--- DATA FOR THIS EXERCISE Enclosed Below ---

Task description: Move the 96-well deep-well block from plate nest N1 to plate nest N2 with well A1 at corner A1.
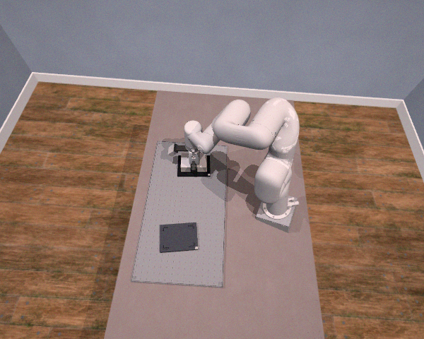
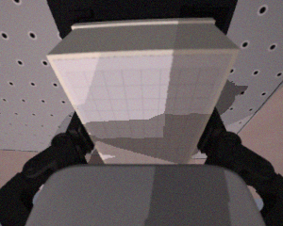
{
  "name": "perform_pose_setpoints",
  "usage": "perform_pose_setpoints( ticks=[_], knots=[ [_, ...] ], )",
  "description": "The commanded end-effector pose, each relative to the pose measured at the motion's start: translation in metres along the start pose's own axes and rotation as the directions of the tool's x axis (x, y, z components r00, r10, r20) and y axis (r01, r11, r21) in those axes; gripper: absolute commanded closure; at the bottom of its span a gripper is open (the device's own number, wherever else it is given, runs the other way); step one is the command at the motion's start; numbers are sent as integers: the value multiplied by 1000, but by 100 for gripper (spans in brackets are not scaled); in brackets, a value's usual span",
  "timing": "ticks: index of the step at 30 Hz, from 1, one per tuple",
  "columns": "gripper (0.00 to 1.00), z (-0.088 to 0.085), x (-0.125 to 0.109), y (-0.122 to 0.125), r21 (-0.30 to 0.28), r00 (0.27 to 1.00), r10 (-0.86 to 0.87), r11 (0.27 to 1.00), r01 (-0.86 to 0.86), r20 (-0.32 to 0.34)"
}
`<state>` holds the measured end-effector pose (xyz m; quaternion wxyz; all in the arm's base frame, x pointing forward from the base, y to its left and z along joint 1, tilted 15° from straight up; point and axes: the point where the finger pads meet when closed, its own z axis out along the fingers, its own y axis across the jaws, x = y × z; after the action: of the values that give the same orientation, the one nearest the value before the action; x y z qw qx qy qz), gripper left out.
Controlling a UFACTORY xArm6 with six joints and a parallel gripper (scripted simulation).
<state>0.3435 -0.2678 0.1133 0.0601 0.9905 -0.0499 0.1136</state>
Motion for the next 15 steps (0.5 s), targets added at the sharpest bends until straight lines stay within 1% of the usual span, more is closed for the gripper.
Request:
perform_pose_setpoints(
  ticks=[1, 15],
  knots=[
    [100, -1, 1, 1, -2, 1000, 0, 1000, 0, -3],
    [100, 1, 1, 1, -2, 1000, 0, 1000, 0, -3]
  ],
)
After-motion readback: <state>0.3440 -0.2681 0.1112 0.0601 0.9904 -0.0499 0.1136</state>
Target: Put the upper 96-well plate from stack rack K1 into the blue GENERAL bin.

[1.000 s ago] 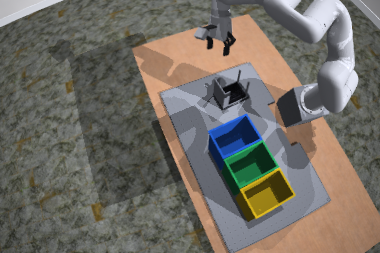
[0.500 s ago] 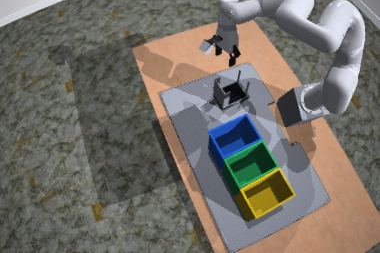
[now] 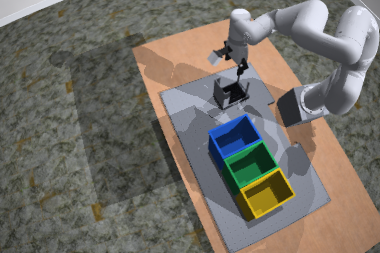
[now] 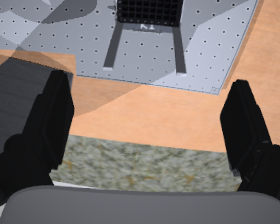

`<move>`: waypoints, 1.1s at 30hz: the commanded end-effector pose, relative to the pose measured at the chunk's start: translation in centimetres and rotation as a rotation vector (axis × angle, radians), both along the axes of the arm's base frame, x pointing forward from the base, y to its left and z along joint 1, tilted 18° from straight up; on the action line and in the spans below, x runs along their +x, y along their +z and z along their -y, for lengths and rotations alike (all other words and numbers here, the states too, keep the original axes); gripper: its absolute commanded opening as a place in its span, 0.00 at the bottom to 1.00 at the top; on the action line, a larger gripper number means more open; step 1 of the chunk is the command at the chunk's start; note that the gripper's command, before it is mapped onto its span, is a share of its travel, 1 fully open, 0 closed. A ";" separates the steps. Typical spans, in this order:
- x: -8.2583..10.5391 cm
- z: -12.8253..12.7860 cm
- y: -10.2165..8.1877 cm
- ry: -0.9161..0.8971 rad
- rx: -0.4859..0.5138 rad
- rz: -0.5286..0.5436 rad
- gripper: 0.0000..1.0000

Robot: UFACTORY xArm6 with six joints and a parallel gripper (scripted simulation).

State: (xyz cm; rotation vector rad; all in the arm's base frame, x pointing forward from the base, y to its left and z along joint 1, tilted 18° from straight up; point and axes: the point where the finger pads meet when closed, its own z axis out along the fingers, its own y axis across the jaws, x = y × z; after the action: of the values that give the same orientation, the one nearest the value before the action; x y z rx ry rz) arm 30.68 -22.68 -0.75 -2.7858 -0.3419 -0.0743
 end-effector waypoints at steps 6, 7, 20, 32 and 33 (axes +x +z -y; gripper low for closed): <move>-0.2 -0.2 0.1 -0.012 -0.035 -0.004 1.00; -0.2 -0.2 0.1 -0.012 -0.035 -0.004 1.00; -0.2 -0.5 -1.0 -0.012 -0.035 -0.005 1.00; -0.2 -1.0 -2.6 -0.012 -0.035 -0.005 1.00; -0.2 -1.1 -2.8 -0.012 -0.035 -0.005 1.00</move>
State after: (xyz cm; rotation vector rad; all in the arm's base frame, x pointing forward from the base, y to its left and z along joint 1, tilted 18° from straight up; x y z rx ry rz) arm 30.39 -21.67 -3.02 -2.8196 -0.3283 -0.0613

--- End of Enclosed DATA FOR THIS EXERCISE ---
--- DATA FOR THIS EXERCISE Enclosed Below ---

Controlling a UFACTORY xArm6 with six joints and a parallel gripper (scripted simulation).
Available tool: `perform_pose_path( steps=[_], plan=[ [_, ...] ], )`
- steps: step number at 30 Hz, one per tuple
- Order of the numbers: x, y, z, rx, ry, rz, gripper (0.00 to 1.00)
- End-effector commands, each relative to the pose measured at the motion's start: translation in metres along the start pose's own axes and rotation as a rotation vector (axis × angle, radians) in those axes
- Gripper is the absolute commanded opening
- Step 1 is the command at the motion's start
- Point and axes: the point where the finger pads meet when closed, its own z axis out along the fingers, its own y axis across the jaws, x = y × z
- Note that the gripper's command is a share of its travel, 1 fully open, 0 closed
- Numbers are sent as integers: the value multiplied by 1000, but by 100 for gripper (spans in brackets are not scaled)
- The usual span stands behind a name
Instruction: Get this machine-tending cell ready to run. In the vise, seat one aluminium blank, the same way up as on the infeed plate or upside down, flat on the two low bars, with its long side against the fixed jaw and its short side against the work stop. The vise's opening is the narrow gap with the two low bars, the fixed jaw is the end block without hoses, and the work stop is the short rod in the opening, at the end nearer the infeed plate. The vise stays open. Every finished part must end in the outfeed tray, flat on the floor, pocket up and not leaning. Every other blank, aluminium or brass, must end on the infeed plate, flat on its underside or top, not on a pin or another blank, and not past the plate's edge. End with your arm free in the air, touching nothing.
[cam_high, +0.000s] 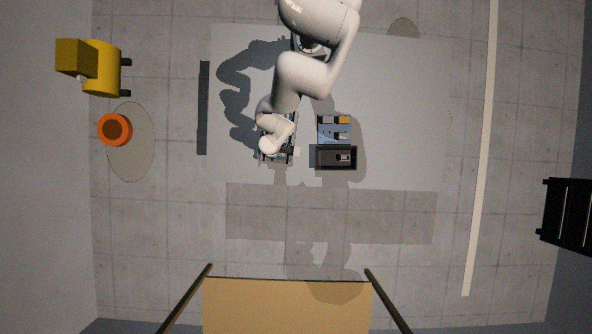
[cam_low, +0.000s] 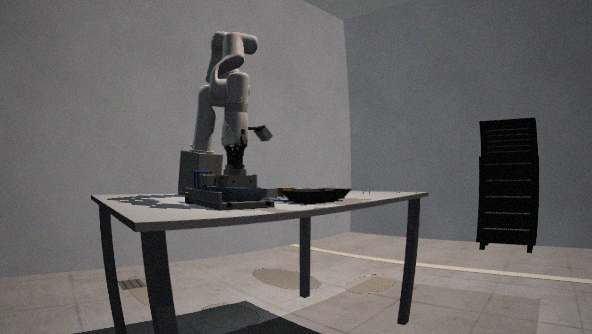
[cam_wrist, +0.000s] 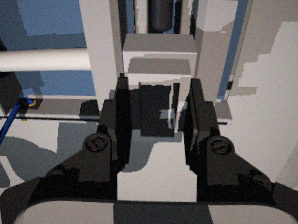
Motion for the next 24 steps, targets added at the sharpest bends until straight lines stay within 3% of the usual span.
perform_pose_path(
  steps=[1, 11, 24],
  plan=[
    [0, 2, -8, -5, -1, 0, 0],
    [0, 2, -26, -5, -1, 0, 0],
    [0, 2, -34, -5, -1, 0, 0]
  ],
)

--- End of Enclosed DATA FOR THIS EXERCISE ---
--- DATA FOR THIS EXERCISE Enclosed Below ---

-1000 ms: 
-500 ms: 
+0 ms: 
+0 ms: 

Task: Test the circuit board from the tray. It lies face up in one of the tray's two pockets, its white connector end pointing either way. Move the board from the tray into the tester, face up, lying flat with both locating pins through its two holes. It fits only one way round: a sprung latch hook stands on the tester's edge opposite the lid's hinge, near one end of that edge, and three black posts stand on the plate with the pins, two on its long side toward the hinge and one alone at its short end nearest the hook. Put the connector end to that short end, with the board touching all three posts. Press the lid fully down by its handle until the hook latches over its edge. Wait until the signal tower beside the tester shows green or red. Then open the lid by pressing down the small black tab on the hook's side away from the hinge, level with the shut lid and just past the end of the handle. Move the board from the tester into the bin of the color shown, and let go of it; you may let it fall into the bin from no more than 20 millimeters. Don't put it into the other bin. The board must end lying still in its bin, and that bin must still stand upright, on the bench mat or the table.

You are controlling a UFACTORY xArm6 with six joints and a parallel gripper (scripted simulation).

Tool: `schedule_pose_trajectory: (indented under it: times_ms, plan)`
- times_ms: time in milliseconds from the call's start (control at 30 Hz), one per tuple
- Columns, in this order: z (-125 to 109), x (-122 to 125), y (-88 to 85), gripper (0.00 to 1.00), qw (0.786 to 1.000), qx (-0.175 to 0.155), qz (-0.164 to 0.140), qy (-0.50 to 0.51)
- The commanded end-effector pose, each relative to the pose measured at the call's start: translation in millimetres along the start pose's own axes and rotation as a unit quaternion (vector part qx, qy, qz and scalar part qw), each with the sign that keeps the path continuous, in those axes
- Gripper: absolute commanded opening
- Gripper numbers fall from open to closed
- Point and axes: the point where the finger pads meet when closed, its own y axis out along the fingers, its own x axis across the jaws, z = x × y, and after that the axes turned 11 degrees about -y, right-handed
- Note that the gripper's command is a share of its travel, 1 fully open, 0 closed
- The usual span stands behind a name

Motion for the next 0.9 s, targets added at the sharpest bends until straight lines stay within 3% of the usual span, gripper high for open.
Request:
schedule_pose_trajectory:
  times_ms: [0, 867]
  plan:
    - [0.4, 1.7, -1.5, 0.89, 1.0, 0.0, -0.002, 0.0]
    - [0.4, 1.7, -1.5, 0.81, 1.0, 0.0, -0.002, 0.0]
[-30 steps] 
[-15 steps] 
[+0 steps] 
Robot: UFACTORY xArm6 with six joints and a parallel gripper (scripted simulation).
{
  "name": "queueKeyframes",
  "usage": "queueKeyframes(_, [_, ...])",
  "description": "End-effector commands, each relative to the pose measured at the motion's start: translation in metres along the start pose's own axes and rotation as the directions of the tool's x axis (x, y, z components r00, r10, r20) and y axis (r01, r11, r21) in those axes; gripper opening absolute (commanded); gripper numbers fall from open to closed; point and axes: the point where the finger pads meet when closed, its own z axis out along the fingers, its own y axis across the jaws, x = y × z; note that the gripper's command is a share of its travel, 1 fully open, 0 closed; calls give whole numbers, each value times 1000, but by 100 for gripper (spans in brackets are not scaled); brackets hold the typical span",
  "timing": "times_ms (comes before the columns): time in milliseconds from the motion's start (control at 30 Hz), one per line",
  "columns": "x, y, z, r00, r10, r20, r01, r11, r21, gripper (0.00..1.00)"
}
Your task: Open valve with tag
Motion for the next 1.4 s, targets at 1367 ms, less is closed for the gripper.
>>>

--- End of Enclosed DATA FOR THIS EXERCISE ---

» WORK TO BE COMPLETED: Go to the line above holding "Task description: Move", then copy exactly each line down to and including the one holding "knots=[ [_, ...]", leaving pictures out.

» ANSWER BELOW:
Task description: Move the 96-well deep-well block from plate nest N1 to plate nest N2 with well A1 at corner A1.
{
  "name": "perform_pose_setpoints",
  "usage": "perform_pose_setpoints( ticks=[_], knots=[ [_, ...] ], )",

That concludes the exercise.